- **Exercise description**: Every record below, from first to last: print it exactly as shown.

"""

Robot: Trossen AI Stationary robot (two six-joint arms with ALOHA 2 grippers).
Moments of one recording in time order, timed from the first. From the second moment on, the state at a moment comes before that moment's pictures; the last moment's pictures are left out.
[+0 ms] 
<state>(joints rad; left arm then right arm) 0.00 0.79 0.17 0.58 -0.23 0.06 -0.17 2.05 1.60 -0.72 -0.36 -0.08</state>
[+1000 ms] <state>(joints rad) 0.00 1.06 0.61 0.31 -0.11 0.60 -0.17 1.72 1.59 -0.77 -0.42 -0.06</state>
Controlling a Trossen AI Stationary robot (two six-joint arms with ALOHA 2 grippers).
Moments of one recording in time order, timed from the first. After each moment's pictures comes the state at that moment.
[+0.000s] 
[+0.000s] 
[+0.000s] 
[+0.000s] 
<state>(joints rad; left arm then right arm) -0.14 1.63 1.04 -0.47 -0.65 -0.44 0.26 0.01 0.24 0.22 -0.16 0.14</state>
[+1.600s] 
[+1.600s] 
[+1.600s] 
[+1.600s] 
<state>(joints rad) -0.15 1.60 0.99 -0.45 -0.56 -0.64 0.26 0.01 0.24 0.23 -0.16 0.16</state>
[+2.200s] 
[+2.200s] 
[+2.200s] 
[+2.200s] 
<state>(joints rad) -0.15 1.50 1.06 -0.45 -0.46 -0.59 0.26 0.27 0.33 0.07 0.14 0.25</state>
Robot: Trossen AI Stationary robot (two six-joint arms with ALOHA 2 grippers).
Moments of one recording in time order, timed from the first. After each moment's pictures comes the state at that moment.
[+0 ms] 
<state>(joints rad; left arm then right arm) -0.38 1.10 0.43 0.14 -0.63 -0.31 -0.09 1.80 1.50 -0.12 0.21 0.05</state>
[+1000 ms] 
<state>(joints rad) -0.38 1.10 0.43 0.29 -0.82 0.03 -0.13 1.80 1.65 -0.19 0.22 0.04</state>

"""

- **Output below**:
Robot: Trossen AI Stationary robot (two six-joint arms with ALOHA 2 grippers).
Moments of one recording in time order, timed from the first. From the second moment on, the state at a moment comes before that moment's pictures; the last moment's pictures are left out.
[+0 ms] 
<state>(joints rad; left arm then right arm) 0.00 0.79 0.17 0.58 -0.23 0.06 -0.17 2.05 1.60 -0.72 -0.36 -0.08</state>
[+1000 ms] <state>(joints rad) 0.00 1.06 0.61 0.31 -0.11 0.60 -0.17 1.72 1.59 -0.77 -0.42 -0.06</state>
Controlling a Trossen AI Stationary robot (two six-joint arms with ALOHA 2 grippers).
Moments of one recording in time order, timed from the first. After each moment's pictures comes the state at that moment.
[+0.000s] 
[+0.000s] 
[+0.000s] 
[+0.000s] 
<state>(joints rad; left arm then right arm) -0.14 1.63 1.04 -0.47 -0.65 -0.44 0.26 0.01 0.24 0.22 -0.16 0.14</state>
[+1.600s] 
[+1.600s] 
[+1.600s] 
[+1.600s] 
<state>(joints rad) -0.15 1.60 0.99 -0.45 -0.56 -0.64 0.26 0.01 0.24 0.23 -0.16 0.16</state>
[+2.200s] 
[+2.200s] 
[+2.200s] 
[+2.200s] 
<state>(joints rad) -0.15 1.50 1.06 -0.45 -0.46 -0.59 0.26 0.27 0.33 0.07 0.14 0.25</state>
Robot: Trossen AI Stationary robot (two six-joint arms with ALOHA 2 grippers).
Moments of one recording in time order, timed from the first. After each moment's pictures comes the state at that moment.
[+0 ms] 
<state>(joints rad; left arm then right arm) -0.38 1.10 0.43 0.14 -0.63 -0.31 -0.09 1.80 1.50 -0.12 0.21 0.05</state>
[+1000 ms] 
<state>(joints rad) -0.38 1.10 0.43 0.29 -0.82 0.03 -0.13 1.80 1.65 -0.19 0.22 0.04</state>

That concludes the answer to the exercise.